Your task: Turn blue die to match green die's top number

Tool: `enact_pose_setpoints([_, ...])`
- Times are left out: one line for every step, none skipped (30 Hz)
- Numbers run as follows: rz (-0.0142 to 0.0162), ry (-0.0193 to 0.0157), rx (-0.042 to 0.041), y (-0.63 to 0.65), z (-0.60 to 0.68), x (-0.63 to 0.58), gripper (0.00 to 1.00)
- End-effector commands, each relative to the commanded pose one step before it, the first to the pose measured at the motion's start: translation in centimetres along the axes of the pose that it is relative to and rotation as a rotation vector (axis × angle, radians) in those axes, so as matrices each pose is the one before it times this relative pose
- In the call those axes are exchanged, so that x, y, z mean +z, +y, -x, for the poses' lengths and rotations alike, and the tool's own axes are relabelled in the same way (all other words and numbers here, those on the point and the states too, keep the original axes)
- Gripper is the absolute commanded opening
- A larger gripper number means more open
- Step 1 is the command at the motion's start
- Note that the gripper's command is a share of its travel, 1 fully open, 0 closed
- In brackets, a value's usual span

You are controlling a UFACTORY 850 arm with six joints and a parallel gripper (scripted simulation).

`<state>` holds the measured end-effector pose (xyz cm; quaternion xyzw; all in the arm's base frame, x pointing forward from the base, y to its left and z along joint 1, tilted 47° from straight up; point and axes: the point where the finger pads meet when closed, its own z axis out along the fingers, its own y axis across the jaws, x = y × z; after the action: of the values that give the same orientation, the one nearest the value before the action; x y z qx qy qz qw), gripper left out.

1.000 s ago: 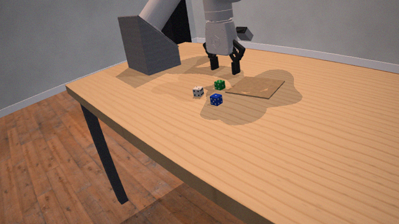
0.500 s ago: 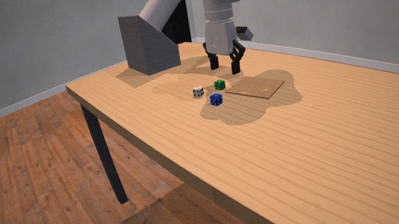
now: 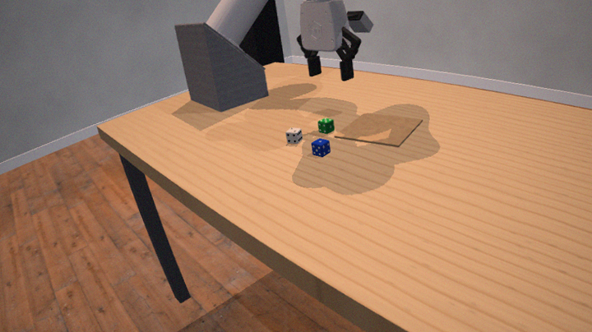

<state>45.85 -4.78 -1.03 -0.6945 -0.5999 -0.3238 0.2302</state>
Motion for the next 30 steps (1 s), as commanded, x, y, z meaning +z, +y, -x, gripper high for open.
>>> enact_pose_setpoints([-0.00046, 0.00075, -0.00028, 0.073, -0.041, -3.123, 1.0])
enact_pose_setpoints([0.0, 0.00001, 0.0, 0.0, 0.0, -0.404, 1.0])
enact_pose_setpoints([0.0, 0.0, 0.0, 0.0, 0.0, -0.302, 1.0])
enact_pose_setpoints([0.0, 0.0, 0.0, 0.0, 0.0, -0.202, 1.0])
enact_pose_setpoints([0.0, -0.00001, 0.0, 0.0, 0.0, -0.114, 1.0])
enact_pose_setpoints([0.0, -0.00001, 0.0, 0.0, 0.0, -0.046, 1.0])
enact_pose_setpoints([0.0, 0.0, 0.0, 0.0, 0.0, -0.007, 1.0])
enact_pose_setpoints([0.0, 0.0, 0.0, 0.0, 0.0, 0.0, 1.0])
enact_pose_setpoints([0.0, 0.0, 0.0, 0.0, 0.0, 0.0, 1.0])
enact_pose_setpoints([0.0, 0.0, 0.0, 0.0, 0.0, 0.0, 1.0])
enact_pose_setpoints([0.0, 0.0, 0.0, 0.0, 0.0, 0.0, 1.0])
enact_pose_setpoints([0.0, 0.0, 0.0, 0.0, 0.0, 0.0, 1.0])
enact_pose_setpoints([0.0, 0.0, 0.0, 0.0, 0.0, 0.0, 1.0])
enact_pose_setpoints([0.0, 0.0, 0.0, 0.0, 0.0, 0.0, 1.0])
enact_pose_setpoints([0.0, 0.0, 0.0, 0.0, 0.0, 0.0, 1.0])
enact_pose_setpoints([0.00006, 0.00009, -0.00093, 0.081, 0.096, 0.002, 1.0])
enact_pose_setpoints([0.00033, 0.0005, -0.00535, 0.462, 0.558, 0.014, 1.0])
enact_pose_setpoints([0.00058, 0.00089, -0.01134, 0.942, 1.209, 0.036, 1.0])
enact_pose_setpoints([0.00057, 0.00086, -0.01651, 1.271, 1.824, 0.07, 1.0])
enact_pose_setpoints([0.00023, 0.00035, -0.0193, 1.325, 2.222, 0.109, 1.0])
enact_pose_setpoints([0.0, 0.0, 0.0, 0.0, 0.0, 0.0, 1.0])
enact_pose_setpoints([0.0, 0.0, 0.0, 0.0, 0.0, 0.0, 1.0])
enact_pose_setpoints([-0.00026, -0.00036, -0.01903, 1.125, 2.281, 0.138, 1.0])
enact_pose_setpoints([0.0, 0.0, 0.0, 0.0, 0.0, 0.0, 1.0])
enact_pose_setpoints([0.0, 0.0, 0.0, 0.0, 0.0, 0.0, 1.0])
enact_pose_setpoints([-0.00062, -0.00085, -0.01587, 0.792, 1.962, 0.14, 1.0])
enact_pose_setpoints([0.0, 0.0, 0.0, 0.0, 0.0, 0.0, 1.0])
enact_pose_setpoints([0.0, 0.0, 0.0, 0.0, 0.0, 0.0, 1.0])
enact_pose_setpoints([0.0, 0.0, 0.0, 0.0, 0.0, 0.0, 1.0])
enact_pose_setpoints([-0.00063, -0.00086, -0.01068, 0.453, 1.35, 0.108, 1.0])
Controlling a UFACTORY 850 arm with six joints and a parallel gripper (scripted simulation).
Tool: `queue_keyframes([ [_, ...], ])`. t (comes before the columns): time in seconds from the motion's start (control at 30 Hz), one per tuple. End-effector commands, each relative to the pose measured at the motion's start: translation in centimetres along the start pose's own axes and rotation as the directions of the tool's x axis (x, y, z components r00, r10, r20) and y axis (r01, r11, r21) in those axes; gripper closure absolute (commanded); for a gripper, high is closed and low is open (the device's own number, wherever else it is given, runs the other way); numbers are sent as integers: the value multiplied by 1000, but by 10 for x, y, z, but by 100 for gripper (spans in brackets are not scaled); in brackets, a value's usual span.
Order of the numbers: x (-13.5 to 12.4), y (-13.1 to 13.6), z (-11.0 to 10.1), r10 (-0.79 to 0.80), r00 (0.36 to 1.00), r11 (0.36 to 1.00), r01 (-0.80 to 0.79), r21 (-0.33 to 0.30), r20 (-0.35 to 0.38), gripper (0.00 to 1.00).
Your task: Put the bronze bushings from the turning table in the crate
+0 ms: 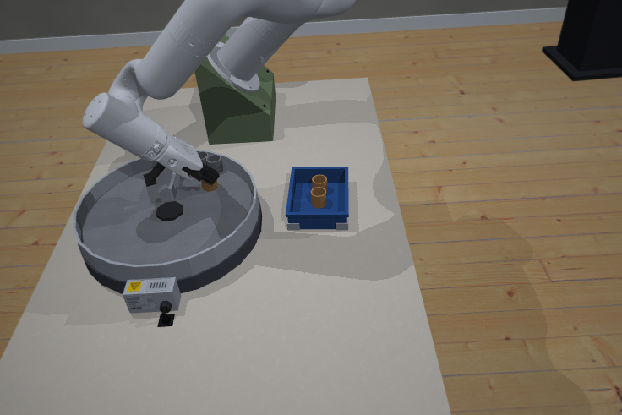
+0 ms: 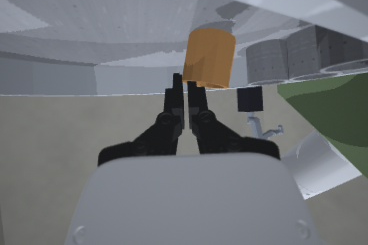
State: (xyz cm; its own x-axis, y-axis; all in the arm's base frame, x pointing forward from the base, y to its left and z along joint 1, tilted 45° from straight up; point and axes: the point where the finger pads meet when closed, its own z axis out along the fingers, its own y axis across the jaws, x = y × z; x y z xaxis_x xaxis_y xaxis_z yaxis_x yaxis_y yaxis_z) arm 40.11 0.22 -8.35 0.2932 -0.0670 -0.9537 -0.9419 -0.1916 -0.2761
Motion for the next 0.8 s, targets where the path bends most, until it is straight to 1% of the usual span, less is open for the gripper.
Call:
queue_keyframes([
  [0.0,-1,-3,0,0,1000,1000,0,1,-1,100],
  [0.1,-2,-8,1,0,1000,1000,0,1,-1,100],
  [0.23,-5,-23,3,0,1000,1000,0,1,-1,100],
  [0.47,-5,-25,4,0,1000,1000,0,1,-1,100],
  [0.67,-6,-46,5,0,1000,1000,0,1,-1,100],
  [0.77,-6,-47,5,0,1000,1000,0,1,-1,100],
])
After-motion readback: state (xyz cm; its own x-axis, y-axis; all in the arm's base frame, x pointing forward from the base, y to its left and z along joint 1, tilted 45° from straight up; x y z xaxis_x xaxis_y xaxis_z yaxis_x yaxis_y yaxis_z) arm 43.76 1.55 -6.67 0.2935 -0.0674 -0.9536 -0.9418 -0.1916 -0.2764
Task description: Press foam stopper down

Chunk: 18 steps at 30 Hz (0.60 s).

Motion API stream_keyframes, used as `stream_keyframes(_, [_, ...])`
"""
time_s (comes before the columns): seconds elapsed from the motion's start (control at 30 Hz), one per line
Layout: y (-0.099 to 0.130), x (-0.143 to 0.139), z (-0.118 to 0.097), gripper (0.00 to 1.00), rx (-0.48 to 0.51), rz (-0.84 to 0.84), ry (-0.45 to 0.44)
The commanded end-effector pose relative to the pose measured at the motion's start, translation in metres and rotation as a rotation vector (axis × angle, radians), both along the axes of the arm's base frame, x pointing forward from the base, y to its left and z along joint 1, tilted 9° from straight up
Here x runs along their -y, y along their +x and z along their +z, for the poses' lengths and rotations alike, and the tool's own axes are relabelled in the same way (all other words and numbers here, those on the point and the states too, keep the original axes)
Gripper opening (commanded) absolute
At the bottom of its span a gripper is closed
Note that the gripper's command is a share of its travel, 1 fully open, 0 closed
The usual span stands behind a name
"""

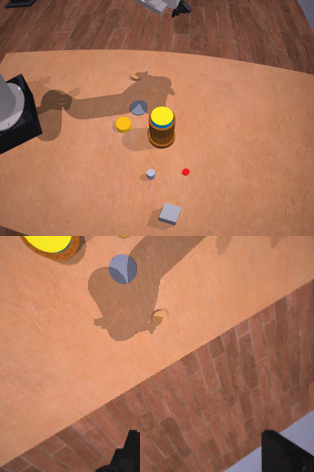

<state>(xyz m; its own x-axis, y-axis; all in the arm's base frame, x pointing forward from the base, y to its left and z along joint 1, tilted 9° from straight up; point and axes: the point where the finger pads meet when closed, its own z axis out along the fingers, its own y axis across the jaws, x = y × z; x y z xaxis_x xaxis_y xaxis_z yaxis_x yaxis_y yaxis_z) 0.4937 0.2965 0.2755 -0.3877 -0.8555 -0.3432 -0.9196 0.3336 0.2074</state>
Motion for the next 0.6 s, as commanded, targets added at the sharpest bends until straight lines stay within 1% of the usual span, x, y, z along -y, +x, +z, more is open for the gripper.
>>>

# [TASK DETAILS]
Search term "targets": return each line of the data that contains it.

# [REPLY]
Motion for the next 0.8 s, targets where the path bends most, until it is straight to 1% of the usual span, less is open for the gripper.
Motion for the next 0.6 s, as commanded, targets added at the sharpest bends until straight lines stay within 1% of the usual span, x, y, z along -y, +x, +z, more is open for the gripper.

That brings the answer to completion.